In recent years, new symmetric primitives have been proposed to be executed in abstract contexts such as Zero-Knowledge proof systems (ZK), widely used in crypto- currency applications. ZK protocols are algorithms involving several parties that allow a prover to convince a verifier that he knows a secret without revealing it. In particular, these protocols have highlighted the need to minimise the number of multiplications performed by the primitive in large finite fields. As the number of the so-called Arithmetization-Oriented (AO) designs increases, it is important to better understand the properties of their underlying operations.
In this presentation, we will propose two perspectives. First, we will investigate the security of MiMC, one of the first such block ciphers, against higher-order differential attacks, for which the complexity decreases with the multivariate degree (aka algebraic degree). MiMC consists of many iterations of a simple round function: the addition of a key and round constants and a low-degree power permutation (usually the cube). We will show that, while the univariate degree increases predictably with the number of rounds, the multivariate degree has a much more complex behaviour, and simply stays constant during some rounds.

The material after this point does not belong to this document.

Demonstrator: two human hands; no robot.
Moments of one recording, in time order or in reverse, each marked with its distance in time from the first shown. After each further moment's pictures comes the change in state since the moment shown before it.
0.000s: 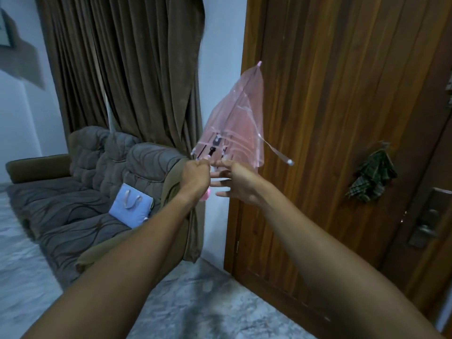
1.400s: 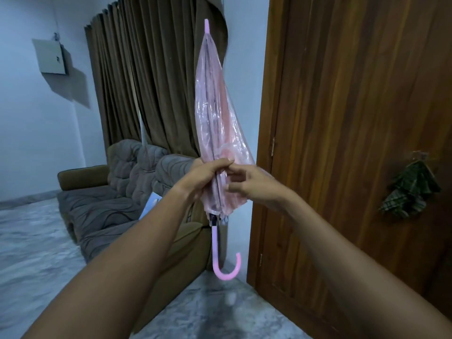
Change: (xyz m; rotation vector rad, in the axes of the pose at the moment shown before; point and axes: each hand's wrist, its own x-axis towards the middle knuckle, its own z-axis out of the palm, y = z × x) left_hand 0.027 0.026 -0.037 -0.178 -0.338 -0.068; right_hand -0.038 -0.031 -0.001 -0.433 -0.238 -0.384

We will also exhibit some specific power functions for which the univariate polynomial representation is sparse and then allows us to propose a more theoretical analysis of the multivariate degree.
Then, we will switch to the designer's point of view to propose a family of hash functions: Anemoi, exploiting a link, previously unknown, between AO primitives and CCZ-equivalence. Besides pushing the limits in understanding the principles behind AO hash functions, we will also offer one standalone component that can be easily reused in other designs: a new S-box, the Flystel, highly inspired by the well-studied Butterfly structure. We will see how the CCZ-equivalence between its two variants (the Open Flystel and the Closed Flystel) leads to good ZK performances and high security level.